ANN ARBOR, MI - SEPTEMBER 15: Jimmy Clausen #7 of the Notre Dame Fighting Irish is sacked by Shawn Crable #2, Tim Jamison #90 and Will Johnson #97 of the  Michigan Wolverines at Michigan Stadium September 15, 2007 in Ann Arbor, Michigan. (Photo By Gregory Shamus/Getty Images)
Ross WenkContributor IMay 15, 2009

The Big Ten will not even consider a team other than Notre Dame. Ever. Nor should it.

 

There is no profit in simply adding a 12th “warm body” just to create a championship game. Sure, we've all seen the list of teams tossed about these past couple of weeks, but all of them are net losses once additional bowl revenue splits and non-revenue sports travel costs are factored in.
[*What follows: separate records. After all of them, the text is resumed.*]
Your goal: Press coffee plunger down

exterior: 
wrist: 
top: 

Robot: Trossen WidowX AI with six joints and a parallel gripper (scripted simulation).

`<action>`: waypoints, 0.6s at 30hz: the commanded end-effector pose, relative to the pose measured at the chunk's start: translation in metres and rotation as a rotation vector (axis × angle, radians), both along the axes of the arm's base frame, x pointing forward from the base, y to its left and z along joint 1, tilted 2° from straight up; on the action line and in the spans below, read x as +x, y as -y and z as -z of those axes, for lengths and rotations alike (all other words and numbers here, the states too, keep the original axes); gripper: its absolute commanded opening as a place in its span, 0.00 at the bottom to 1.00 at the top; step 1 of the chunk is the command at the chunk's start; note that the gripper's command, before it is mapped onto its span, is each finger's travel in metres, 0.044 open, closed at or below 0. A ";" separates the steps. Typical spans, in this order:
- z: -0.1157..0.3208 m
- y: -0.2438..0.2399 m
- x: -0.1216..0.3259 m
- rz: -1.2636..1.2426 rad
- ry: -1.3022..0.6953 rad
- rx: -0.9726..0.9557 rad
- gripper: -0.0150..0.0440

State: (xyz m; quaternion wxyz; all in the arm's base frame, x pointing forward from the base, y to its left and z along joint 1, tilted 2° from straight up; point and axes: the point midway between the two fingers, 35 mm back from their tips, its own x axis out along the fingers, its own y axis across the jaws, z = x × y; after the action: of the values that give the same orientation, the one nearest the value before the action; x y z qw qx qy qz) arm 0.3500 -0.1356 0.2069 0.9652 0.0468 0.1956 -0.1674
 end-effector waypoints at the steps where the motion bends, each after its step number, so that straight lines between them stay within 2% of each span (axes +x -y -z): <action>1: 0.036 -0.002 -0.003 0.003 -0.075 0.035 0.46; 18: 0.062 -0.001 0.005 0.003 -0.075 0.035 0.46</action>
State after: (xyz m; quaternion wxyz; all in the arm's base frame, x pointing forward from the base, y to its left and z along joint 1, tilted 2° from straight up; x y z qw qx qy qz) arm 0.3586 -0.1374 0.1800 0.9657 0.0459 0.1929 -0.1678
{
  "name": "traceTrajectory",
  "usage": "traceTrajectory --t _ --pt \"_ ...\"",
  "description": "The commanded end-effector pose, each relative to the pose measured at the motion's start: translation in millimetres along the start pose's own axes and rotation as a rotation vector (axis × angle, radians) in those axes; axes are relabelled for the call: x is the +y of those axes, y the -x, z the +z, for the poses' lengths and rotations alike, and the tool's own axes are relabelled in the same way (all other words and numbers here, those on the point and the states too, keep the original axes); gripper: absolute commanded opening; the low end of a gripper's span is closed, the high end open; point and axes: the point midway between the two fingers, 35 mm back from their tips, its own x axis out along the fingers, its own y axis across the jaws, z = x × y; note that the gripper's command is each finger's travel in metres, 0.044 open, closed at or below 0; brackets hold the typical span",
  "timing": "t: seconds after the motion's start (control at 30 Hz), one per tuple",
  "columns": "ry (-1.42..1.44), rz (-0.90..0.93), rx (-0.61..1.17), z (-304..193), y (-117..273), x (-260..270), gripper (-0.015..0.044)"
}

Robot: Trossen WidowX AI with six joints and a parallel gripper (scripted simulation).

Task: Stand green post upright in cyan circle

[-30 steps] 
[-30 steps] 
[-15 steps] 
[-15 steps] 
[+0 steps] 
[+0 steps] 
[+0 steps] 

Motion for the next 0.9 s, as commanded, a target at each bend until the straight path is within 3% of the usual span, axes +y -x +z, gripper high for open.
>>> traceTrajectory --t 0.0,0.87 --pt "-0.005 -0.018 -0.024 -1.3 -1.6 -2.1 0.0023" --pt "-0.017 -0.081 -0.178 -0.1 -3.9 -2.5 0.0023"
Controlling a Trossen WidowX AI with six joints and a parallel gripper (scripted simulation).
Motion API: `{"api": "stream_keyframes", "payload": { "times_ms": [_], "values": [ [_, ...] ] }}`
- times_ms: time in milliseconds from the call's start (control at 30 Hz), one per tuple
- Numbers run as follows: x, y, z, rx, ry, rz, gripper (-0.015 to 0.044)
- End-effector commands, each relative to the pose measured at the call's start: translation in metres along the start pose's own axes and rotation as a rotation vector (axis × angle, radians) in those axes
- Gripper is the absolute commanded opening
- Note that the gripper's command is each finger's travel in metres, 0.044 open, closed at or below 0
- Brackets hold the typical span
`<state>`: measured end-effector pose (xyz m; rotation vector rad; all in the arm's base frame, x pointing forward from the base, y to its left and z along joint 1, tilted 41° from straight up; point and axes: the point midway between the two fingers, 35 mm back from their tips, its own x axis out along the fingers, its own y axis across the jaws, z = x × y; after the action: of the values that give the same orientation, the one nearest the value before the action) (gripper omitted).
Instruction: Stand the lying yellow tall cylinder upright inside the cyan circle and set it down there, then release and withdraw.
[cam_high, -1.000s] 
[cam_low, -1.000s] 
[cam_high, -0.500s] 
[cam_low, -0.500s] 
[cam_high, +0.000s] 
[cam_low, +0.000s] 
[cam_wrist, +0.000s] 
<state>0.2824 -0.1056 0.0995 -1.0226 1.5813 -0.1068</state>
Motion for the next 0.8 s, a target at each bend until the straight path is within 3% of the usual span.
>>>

Notre Dame, even in a historic slump, is still sitting too pretty to consider joining a conference. Why split the profits from NBC and the occasional bowl game? Why change when the Irish can have their cake and eat it too?

 

The Big Ten and Notre Dame are meant for each other. JoPa is right. The Big Ten could greatly benefit from a championship game. Likewise, Notre Dame stands to benefit academically from a relationship with the Committee of Institutional Cooperation (Big Ten plus U. of Chicago) while not compromising traditional rivalries.

 

So how do we get there from here? Change won't come from the Big Ten. It won't come from Notre Dame.

 

NCAA rule change? Yeah, fat chance.

 

No, real change has to come from real power—so in this case, from the BCS. Nothing sweeping, or broad. Just one little minor change, just a few words in fact, makes the Fighting Irish the 12th team in the Big Ten:

 

"Only primary conference champions may play in the BCS title game." 

By "primary" I mean in the case of "co-champions" only the co-champ winning the tie-breaker rules in the individual conference would be eligible for the title game.

Makes sense, doesn't it?  It keeps situations like Ohio State vs. Michigan or Texas vs. Oklahoma in a boring idiotic rematch from happening a few days after New Year's. It also eliminates the possibilities of a conference No. 2 slipping into the title game and keeps two teams from a conference without a title match and a rotating schedule from gaming the system.

 

Unless the Irish were to join a conference, be it the Big Ten or the Big East, they'd be out of luck. Of course they would then join a conference to be eligible for the BCS Championship game and the associated payday. 

 

While there would be an outside chance that Notre Dame would hitch its wagon to the Big East—which it might come to dominate given time and a new coach—tradition means too much to the Irish, and that tradition would be best preserved in the Big Ten. 

 

Add to that the Notre Dame faculty vote the last time expansion was considered.  Yes, they did vote to join the Big Ten.  It was other forces within the university that nixed the idea. 

 

It's a safe bet that if push came to shove in this fashion, the Irish would willingly become the Big Ten's No. 12.